4. Il résulte de ce qu’il précède que M. B est fondé à demander l’annulation des décisions des 19 octobre 2023 et 25 novembre 2024 par lesquelles le préfet de la Drôme lui a refusé le bénéfice du regroupement familial au profit de son épouse.
Sur les conclusions à fin d’injonction et d’astreinte :
5. Eu égard à ses motifs, le présent jugement implique seulement que le préfet de la Drôme octroie le bénéfice du regroupement familial à M. B au bénéfice de Mme C. Il y a lieu de lui enjoindre d’y procéder dans le délai d’un mois suivant la notification du présent jugement. Il n’y a toutefois pas lieu d’assortir cette injonction d’une astreinte.

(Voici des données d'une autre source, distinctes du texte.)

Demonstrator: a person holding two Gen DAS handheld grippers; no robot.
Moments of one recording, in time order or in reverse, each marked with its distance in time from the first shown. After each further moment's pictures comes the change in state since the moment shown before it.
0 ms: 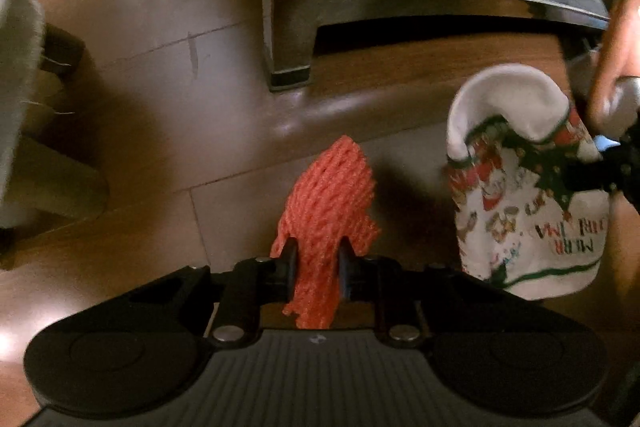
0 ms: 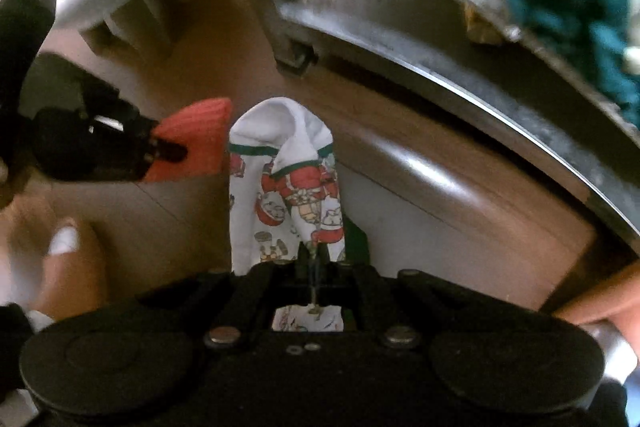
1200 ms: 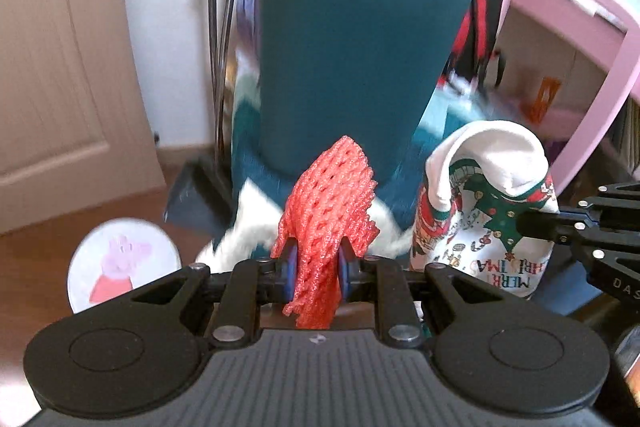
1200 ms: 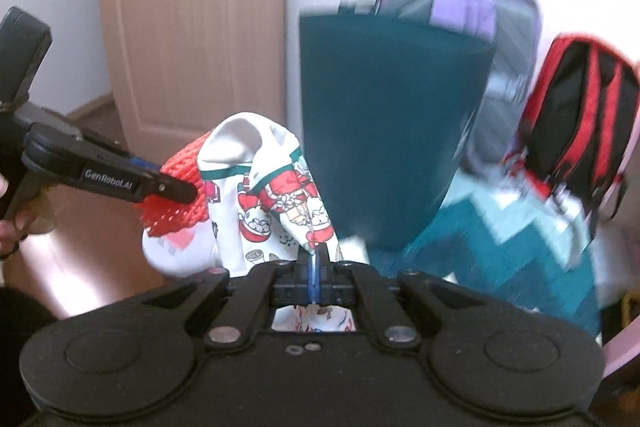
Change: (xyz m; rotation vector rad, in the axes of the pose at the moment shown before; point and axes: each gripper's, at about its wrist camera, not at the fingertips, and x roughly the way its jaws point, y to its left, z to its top) left arm -0.443 -0.116 -0.013 -0.092 -0.627 0.048; right arm -0.431 0.063 -0.070 -0.092 -0.759 -0.136
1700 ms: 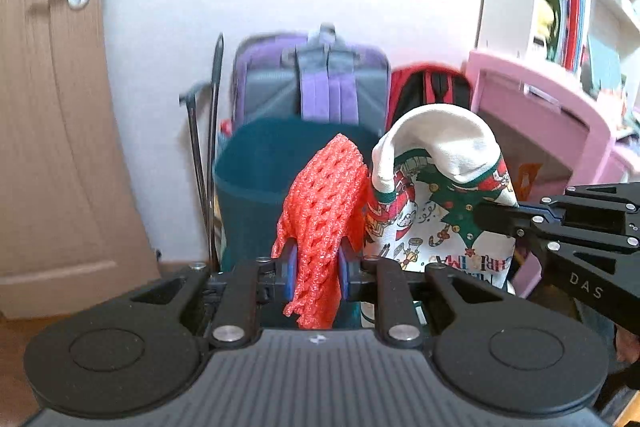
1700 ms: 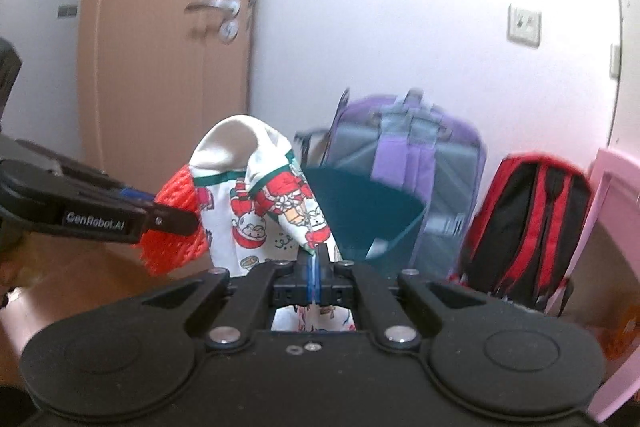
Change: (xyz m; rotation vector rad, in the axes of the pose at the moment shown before) left arm -0.081 -0.070 0.116 0.052 -0.255 0.023; right arm -0.053 -0.056 0.114 -0.007 -0.250 -0.084
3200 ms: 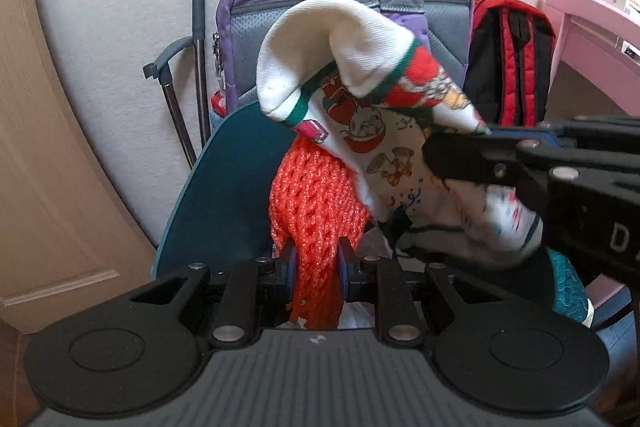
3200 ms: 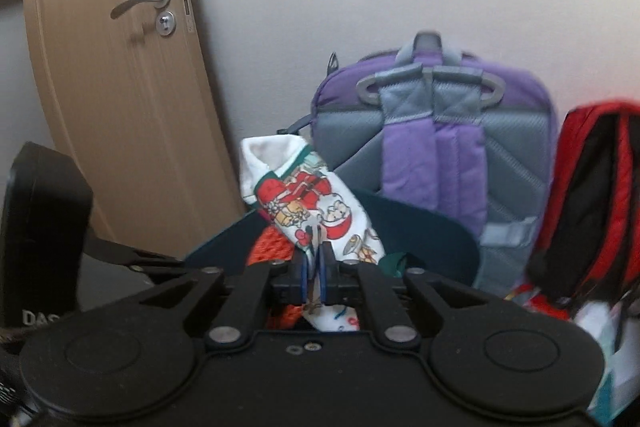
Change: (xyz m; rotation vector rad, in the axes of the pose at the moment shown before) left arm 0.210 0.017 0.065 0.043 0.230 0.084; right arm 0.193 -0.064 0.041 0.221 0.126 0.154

Sur les frais non compris dans les dépens :
6. Il y a lieu, dans les circonstances de l’espèce, de mettre à la charge de l’Etat la somme de 1 200 euros en application des dispositions de l’article L. 761-1 du code de justice administrative qu’il paira à M. B au titre des frais non compris dans les dépens que ce dernier a exposés.
D E C I D E :
Article 1er : Les décisions du préfet de la Drôme des 19 octobre 2023 et 25 novembre 2024 sont annulées.
Article 2 : Il est enjoint au préfet de la Drôme d’accorder le regroupement familial à M. B au bénéfice de Mme C, dans le délai d’un mois suivant la notification du présent jugement.
Article 3 : L’Etat versera à M. B une somme de 1 200 euros au titre de l’article L. 761-1 du code de justice administrative.
Article 4 : Le surplus des conclusions de la requête est rejeté.
Article 5 : Le présent jugement sera notifié à M. A B et au préfet de la Drôme.
Délibéré après l’audience du 3 juillet 2025 à laquelle siégeaient :
M. Thierry, président,
Mme Beytout, première conseillère,
Mme Galtier, première conseillère.
Rendu public par mise à disposition au greffe le 17 juillet 2025.
La rapporteure,
F. GaltierLe président,
P. Thierry
La greffière,
A. Zanon
La République mande et ordonne au le préfet de la Drôme en ce qui le concerne ou à tous commissaires de justice à ce requis en ce qui concerne les voies de droit commun contre les parties privées, de pourvoir à l’exécution de la présente décision.